MFW: FRANCESCO SCOGNAMILIO F/W 2014

I’ll be very honest: I’m still sitting here trying to figure out exactly what it is I just saw make its way around the catwalk of this Frencesco Scognamilio show. Just last season, having separated from his business partner, Francesco was talking about starting over, giving everything a fresh look and the clothes for his spring/summer collection echoed that sentiment: very light weight, full of pastels and floral patterns, and very feminine. What we just saw was about as far from that aesthetic as one can possibly go. Yet, I’m searching for words because I’m still not sure what those girls were wearing.

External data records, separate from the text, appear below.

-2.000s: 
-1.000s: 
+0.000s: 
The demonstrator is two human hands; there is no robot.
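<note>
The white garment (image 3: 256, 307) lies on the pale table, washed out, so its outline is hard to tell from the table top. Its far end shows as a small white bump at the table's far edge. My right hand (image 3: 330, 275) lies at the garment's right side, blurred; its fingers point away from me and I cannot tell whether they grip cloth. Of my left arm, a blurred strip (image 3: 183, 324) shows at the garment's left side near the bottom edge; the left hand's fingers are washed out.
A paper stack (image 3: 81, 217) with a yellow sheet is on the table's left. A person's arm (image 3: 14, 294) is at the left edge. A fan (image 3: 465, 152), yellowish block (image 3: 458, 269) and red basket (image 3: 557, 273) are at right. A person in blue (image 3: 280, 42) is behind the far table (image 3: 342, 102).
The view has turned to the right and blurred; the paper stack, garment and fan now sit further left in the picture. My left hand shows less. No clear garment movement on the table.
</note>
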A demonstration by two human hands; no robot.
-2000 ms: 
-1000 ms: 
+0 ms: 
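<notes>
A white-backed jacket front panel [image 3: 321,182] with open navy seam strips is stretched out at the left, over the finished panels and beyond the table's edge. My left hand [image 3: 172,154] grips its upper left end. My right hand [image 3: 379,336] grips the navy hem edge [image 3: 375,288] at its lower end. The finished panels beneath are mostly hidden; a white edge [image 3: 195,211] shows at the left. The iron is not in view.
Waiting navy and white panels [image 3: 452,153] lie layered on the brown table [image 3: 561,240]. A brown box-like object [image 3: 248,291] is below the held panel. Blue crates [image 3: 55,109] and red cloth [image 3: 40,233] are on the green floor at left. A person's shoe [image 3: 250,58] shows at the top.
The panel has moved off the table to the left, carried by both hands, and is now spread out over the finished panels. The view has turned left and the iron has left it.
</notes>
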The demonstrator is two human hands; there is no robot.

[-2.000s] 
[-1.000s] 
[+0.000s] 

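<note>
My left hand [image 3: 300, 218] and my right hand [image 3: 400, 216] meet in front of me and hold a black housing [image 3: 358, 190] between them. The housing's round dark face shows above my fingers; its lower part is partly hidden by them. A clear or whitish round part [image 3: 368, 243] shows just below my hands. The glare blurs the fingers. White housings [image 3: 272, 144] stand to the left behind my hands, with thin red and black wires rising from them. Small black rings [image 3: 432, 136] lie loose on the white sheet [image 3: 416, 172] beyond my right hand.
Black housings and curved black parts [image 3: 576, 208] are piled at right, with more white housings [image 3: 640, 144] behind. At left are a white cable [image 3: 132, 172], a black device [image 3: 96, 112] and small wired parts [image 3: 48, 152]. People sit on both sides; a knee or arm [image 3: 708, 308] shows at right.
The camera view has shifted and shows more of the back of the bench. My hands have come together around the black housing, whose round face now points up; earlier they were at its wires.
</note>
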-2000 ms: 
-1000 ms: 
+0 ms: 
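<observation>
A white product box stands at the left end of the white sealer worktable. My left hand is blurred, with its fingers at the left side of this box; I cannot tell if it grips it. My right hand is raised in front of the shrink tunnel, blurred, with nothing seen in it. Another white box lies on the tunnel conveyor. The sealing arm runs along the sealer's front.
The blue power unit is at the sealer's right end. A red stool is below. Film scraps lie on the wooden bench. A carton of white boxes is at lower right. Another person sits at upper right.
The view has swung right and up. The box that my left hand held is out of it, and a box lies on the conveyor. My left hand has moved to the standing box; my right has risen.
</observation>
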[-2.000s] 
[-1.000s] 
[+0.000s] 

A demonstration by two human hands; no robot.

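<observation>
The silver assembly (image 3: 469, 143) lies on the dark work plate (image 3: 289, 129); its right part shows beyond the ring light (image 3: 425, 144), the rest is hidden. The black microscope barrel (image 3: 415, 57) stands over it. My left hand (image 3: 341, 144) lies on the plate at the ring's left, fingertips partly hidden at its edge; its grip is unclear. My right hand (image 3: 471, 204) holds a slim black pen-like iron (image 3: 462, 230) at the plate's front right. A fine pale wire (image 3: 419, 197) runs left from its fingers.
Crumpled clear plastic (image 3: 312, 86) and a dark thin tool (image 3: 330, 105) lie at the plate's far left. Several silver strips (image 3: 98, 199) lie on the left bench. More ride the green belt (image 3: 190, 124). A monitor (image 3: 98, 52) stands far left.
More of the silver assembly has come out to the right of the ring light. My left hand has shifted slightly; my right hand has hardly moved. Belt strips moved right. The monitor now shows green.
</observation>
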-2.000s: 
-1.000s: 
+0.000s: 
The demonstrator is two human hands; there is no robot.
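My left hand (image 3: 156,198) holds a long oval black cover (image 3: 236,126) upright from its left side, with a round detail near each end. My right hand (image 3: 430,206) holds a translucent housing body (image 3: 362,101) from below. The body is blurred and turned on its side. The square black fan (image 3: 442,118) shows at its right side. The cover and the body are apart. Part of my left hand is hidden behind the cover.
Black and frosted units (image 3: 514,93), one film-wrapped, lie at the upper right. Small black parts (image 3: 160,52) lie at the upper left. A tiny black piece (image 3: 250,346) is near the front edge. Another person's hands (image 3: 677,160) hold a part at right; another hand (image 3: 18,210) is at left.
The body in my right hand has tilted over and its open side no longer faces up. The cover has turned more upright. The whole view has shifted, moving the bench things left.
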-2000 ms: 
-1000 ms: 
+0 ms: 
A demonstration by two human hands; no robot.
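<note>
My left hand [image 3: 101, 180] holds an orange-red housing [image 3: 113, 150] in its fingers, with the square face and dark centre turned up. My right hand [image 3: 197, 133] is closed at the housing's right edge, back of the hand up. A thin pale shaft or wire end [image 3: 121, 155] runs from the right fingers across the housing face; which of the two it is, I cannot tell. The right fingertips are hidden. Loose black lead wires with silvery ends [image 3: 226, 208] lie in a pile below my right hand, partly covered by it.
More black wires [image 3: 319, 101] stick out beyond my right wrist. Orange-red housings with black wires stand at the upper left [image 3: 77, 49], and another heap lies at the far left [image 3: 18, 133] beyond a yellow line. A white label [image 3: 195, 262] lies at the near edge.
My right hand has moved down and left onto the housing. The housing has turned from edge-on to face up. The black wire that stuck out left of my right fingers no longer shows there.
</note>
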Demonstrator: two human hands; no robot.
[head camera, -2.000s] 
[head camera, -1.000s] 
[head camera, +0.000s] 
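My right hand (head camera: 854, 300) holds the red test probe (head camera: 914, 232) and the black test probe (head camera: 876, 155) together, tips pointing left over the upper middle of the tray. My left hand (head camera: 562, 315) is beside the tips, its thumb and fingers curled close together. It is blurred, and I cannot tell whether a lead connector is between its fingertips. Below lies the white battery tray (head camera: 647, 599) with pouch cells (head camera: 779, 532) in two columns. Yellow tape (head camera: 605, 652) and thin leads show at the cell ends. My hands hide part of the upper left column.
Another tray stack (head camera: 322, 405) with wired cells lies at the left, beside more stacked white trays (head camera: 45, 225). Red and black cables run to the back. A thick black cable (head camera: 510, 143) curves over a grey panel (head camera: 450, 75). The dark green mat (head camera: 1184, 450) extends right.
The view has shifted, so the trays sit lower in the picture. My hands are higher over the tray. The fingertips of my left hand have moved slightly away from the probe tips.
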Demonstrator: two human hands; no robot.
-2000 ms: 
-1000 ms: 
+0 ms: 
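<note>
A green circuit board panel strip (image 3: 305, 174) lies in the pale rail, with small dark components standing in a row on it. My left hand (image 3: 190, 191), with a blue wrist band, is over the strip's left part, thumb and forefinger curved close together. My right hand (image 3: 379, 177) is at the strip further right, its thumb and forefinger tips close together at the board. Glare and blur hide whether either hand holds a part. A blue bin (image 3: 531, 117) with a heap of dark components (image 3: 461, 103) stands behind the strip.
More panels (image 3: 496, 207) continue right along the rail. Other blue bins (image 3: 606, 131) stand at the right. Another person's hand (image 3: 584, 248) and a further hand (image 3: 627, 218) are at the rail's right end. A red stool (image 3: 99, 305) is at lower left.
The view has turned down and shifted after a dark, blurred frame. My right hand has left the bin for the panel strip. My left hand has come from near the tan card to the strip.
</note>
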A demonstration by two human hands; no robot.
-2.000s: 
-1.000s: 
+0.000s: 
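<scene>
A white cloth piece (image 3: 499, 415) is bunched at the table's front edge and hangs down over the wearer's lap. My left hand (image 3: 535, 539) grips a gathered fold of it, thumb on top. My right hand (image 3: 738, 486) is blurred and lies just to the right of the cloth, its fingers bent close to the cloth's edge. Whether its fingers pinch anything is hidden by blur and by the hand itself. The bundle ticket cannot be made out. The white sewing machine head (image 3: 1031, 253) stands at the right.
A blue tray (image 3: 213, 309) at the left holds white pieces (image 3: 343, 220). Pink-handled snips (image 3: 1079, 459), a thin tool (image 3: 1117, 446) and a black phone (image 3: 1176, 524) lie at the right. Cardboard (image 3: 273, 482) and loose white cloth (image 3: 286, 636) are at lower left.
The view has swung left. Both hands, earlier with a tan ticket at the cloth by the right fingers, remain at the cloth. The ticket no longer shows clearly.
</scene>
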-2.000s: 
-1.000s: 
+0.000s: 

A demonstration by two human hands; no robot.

When I first saw the initial look coming down the runway, I thought the model was simply wearing a deep red, probably fox, fur coat and boots with nothing under it. That would be a very normal thing for a runway show here. As she drew closer, though, there were some shifts in the “skin” that were very unnatural and it soon became apparent that she was wearing something beneath the coat after all. That something turned out to be a latex-based flesh-colored top that is contoured to the skin. What gives this a somewhat creepy look is that the garment goes all the way up the neck, shaping itself to the collarbone and neck. The visual effect is … disturbing.

Francesco has a history with pvc and latex that isn’t all that flattering. In fact, its whispered, carefully, that his pre-occupation with the materials is part of what led to his separation from Donatella Versace’s operations several years ago. Could he be slipping back into his old ways?

As a whole, the collection is confusing, though not necessarily unattractive. Several of the initial looks have a militaristic silhouette, with squared shoulders and buttons going all the way up the neck. A couple of red jackets almost look like something borrowed from the Royal Canadian Mounted Police were it not for the attached hoods. Francesco plays with leather a bit, has a couple of pieces with gold fringe, and then does a lot of sheer tops, some of which are cut out specifically to shape the breast. He does sheer in black, then grey, then a fluorescent orange. In the midst of this, between every few looks, Francesco brings back that creepy latex top, this time in grey. Finally, the lights go down on the runway and one thinks the show is mercifully over.

No, the show is not over. There was a movie in 1981 staring Dudley Moore (Demi’s father) and Liza Minnelli  called Arthur. The movie was a bit of a flop, but the theme song by Christopher Cross, The Best That You Can Do became a hit.

In 1981.

I’ve not heard that song since at least 1984, yet, as the lights started to come back up for what we assumed was a finale walk through, Christopher Cross’s voice began crooning and Francesco sends six brand new looks down the runway, all black with white accents, and rococo styled embroidery. He then finishes up with a sheer black gown.

I’m waiting, hoping that perhaps someone from Vogue or Marie Claire can explain to me exactly what just happened here because in my mind this makes absolutely no sense at all. Francesco’s spring/summer collection went in such a positive, beautiful, feminine direction, and now this season … Surely there’s an explanation of which I’m just not aware. I do get left out of the loop from time to time. That’s what I’m hoping, because otherwise, from here, it looks as though Francesco needs some help and maybe some therapy. Fast.